• **WORK ITEM**:
Each line below should be written out again exactly.

• **TASK MATERIAL**:
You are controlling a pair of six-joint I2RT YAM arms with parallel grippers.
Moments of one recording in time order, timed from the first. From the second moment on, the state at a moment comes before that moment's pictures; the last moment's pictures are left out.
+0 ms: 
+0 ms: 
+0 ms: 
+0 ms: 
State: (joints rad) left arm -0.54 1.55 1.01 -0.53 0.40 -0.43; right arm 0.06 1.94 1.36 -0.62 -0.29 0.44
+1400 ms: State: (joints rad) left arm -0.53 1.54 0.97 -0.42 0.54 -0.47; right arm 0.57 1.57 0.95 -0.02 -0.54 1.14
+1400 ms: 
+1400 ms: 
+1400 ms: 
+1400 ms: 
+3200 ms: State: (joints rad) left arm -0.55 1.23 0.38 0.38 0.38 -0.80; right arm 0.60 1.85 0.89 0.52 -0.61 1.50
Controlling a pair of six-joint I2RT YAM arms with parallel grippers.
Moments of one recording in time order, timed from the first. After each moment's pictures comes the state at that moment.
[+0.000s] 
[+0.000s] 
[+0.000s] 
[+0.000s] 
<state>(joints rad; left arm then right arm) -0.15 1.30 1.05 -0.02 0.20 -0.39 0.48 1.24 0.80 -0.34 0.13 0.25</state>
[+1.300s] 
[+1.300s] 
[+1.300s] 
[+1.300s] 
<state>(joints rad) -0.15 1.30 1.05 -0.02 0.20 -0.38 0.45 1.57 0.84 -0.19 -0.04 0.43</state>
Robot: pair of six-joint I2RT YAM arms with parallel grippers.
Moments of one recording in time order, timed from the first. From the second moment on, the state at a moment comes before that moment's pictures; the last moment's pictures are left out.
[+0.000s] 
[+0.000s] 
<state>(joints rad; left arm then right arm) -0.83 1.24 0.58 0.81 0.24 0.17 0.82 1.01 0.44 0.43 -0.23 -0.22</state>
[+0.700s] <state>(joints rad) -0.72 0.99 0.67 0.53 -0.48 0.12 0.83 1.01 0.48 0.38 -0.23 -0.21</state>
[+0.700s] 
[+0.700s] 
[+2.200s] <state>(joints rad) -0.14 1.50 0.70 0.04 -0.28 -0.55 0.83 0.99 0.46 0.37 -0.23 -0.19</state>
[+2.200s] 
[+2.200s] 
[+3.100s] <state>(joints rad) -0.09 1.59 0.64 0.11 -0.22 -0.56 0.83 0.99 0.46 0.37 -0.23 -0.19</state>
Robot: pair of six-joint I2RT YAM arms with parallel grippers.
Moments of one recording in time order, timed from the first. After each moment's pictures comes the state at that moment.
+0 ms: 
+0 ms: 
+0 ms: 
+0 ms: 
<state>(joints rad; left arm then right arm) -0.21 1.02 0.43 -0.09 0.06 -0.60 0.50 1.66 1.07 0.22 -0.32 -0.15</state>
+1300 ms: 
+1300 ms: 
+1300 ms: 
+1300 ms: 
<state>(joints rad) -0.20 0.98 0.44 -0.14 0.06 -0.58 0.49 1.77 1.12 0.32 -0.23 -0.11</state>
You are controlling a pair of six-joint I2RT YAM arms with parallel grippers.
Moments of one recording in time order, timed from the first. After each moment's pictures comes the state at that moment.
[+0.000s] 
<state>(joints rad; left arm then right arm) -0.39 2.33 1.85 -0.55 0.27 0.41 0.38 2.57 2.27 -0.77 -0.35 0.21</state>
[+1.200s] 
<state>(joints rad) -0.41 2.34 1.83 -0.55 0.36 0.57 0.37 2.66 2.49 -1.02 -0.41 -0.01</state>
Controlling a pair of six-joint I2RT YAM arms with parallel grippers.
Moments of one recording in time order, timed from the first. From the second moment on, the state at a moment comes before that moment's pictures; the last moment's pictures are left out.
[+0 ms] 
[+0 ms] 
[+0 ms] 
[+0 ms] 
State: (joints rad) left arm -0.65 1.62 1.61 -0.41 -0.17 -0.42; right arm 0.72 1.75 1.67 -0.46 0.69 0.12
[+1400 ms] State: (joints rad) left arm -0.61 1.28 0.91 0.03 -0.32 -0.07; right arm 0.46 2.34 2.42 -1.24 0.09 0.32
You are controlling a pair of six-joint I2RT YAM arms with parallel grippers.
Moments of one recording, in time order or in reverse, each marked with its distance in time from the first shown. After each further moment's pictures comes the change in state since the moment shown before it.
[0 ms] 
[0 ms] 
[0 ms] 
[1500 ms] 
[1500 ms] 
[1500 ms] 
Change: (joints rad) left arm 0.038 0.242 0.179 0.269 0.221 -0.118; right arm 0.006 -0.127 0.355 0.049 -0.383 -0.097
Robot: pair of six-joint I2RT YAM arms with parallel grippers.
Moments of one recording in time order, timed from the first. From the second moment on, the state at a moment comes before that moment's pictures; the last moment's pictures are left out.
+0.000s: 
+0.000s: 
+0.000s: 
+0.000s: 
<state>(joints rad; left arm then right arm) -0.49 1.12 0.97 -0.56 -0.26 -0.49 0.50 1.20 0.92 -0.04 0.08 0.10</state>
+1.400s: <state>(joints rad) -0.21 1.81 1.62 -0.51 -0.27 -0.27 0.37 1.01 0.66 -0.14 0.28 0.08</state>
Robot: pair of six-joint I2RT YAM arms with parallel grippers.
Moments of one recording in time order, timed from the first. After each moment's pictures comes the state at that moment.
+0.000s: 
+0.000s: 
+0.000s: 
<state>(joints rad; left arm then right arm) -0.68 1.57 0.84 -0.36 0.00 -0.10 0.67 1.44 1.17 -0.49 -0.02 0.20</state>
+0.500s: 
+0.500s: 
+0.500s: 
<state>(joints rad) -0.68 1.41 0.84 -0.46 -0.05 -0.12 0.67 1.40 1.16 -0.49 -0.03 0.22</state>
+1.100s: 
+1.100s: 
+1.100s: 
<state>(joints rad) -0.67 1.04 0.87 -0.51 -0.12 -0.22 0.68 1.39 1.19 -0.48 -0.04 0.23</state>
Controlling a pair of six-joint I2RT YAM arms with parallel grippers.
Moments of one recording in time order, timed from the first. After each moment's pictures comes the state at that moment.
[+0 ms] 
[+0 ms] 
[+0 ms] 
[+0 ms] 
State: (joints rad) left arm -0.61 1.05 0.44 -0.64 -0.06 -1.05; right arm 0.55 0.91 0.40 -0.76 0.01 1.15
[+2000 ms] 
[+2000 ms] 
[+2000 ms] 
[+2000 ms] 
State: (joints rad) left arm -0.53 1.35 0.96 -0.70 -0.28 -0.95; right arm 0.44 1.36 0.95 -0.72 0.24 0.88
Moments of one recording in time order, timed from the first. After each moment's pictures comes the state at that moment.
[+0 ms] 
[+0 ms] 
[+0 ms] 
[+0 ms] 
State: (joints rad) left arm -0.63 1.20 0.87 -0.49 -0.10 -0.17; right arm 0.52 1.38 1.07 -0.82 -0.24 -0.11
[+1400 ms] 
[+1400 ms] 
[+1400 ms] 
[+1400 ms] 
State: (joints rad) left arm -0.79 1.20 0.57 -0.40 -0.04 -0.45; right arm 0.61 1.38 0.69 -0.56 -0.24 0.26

• **TASK RESULT**:
You are controlling a pair of six-joint I2RT YAM arms with parallel grippers.
Moments of one recording in time order, timed from the first. From the second moment on, the state at a moment comes before that moment's pictures; the last moment's pictures are left out.
+0 ms: 
+0 ms: 
+0 ms: 
+0 ms: 
State: (joints rad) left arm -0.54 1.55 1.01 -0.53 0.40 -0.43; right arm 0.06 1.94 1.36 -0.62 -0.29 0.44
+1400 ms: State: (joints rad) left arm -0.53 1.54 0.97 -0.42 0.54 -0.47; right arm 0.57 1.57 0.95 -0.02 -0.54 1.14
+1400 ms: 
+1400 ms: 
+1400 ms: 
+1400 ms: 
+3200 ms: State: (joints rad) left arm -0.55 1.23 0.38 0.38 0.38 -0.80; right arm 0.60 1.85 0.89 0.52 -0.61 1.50
Controlling a pair of six-joint I2RT YAM arms with parallel grippers.
Moments of one recording in time order, timed from the first. After each moment's pictures comes the state at that moment.
[+0.000s] 
[+0.000s] 
[+0.000s] 
[+0.000s] 
<state>(joints rad; left arm then right arm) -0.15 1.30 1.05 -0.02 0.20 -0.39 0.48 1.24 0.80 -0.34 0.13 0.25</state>
[+1.300s] 
[+1.300s] 
[+1.300s] 
[+1.300s] 
<state>(joints rad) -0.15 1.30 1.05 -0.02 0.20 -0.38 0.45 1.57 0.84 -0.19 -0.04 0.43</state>
Robot: pair of six-joint I2RT YAM arms with parallel grippers.
Moments of one recording in time order, timed from the first. From the second moment on, the state at a moment comes before that moment's pictures; the last moment's pictures are left out.
[+0.000s] 
[+0.000s] 
<state>(joints rad; left arm then right arm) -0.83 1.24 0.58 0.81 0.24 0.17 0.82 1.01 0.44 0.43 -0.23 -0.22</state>
[+0.700s] <state>(joints rad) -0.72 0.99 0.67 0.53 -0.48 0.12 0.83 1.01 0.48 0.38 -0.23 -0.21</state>
[+0.700s] 
[+0.700s] 
[+2.200s] <state>(joints rad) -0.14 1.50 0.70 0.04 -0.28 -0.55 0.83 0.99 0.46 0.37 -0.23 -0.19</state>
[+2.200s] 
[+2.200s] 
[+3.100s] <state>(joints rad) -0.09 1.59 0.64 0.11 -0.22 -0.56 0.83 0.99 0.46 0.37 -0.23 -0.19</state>
Robot: pair of six-joint I2RT YAM arms with parallel grippers.
Moments of one recording in time order, timed from the first. After each moment's pictures comes the state at that moment.
+0 ms: 
+0 ms: 
+0 ms: 
+0 ms: 
<state>(joints rad; left arm then right arm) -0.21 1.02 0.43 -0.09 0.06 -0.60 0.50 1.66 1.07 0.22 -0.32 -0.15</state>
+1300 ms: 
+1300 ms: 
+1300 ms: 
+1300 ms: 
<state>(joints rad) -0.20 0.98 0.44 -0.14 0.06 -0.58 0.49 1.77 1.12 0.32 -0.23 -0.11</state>
You are controlling a pair of six-joint I2RT YAM arms with parallel grippers.
Moments of one recording in time order, timed from the first. After each moment's pictures comes the state at that moment.
[+0.000s] 
<state>(joints rad; left arm then right arm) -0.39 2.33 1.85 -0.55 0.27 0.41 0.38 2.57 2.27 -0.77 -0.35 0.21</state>
[+1.200s] 
<state>(joints rad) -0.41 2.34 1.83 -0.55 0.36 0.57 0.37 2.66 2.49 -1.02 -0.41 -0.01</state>
Controlling a pair of six-joint I2RT YAM arms with parallel grippers.
Moments of one recording in time order, timed from the first. From the second moment on, the state at a moment comes before that moment's pictures; the last moment's pictures are left out.
[+0 ms] 
[+0 ms] 
[+0 ms] 
[+0 ms] 
State: (joints rad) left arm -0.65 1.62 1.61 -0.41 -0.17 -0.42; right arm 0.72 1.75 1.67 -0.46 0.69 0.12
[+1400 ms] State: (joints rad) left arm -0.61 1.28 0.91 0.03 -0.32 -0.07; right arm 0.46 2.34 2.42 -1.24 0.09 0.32
You are controlling a pair of six-joint I2RT YAM arms with parallel grippers.
Moments of one recording, in time order or in reverse, each marked with its distance in time from the first shown. After each further moment's pictures comes the change in state since the moment shown before it.
[0 ms] 
[0 ms] 
[0 ms] 
[1500 ms] 
[1500 ms] 
[1500 ms] 
Change: (joints rad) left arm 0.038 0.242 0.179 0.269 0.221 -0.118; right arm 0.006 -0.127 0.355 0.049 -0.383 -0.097
Robot: pair of six-joint I2RT YAM arms with parallel grippers.
Moments of one recording in time order, timed from the first. From the second moment on, the state at a moment comes before that moment's pictures; the last moment's pictures are left out.
+0.000s: 
+0.000s: 
+0.000s: 
+0.000s: 
<state>(joints rad; left arm then right arm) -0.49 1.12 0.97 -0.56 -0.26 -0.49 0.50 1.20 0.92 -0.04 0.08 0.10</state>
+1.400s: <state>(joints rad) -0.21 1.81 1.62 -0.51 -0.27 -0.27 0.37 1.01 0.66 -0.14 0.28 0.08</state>
Robot: pair of six-joint I2RT YAM arms with parallel grippers.
Moments of one recording in time order, timed from the first. After each moment's pictures comes the state at that moment.
+0.000s: 
+0.000s: 
+0.000s: 
<state>(joints rad; left arm then right arm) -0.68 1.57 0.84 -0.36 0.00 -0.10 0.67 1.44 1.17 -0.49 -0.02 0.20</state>
+0.500s: 
+0.500s: 
+0.500s: 
<state>(joints rad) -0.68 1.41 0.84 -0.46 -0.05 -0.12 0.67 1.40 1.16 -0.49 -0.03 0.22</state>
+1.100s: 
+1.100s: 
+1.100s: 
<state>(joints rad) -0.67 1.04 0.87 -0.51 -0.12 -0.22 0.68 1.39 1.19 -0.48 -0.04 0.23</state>
Controlling a pair of six-joint I2RT YAM arms with parallel grippers.
Moments of one recording in time order, timed from the first. After each moment's pictures comes the state at that moment.
[+0 ms] 
[+0 ms] 
[+0 ms] 
[+0 ms] 
State: (joints rad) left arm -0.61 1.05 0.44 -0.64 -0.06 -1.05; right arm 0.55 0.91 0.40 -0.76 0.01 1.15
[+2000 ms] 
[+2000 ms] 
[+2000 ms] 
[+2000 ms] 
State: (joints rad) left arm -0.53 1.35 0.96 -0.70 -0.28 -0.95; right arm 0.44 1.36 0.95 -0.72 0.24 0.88
Moments of one recording in time order, timed from the first. After each moment's pictures comes the state at that moment.
[+0 ms] 
[+0 ms] 
[+0 ms] 
[+0 ms] 
State: (joints rad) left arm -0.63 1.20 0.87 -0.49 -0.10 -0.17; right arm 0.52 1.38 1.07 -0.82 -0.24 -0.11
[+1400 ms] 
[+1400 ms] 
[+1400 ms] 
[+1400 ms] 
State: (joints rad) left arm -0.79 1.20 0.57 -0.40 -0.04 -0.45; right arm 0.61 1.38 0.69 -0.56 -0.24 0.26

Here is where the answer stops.